WORK TO COMPLETE: Filter these entries down to lines holding "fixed".

DATASET CONTENT:
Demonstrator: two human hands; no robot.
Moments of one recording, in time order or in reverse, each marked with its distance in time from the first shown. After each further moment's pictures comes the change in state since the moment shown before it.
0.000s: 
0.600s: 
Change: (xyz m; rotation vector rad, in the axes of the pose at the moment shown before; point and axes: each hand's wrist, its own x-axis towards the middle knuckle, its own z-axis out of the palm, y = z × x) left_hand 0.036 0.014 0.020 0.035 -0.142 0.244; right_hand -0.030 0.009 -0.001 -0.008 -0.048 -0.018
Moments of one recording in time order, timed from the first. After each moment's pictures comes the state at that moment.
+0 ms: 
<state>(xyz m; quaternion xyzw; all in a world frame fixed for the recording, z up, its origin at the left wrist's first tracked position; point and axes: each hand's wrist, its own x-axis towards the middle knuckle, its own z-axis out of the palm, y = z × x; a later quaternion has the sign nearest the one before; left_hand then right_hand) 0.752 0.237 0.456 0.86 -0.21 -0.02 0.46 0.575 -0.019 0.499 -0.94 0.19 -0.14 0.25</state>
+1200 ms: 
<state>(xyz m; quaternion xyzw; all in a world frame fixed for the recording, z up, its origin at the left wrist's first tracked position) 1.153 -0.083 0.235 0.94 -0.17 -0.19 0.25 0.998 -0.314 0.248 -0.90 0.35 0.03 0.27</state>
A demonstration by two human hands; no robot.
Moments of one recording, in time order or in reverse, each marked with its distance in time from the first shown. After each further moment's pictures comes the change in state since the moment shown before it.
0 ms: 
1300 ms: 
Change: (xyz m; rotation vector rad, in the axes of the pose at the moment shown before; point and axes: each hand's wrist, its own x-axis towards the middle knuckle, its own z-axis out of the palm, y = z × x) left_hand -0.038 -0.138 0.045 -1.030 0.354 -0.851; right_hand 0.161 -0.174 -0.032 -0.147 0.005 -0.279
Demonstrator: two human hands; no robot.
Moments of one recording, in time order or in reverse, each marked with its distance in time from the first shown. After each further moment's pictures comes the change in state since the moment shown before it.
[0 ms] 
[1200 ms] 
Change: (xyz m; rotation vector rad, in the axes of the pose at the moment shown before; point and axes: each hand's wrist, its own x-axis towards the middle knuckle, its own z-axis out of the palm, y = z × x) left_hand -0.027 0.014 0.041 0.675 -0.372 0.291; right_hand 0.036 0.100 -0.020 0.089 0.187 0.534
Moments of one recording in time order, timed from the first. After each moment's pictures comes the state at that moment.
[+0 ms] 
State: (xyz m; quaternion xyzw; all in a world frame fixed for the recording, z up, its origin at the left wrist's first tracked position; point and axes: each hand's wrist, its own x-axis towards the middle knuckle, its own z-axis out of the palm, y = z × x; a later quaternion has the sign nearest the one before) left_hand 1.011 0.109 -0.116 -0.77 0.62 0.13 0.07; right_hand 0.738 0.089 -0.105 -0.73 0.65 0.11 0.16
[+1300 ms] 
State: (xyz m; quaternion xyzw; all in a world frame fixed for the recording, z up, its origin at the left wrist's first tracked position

RESULT:
<state>(xyz m; quaternion xyzw; all in a world frame fixed for the recording, z up, its origin at the left wrist's first tracked position; point and axes: each hand's wrist, its own x-axis towards the middle knuckle, its own z-axis out of the palm, y = z × x; a later quaternion has the sign nearest the one before; left_hand then right_hand) 0.752 0.237 0.456 0.86 -0.21 -0.02 0.46 0.575 -0.019 0.499 -0.94 0.19 -0.14 0.25</state>
<state>(xyz m; quaternion xyzw; all in a world frame fixed for the recording, z up, its origin at the left wrist's first tracked position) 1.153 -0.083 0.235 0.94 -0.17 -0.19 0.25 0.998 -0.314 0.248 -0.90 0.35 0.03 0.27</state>
State: (xyz m; quaternion xyzw; all in a world frame fixed for the recording, z up, its origin at the left wrist's first tracked position; point and axes: each hand's wrist, its own x-axis towards the middle knuckle, its own z-axis out of the palm, y = z × x; a later quaternion has the sign nearest the one before) left_hand 1.011 0.109 -0.116 -0.77 0.62 0.13 0.07; right_hand 0.738 0.089 -0.105 -0.73 0.65 0.11 0.16
State: (xyz m; quaternion xyzw; all in a world frame fixed for the recording, z up, its origin at the left wrist's first tracked position

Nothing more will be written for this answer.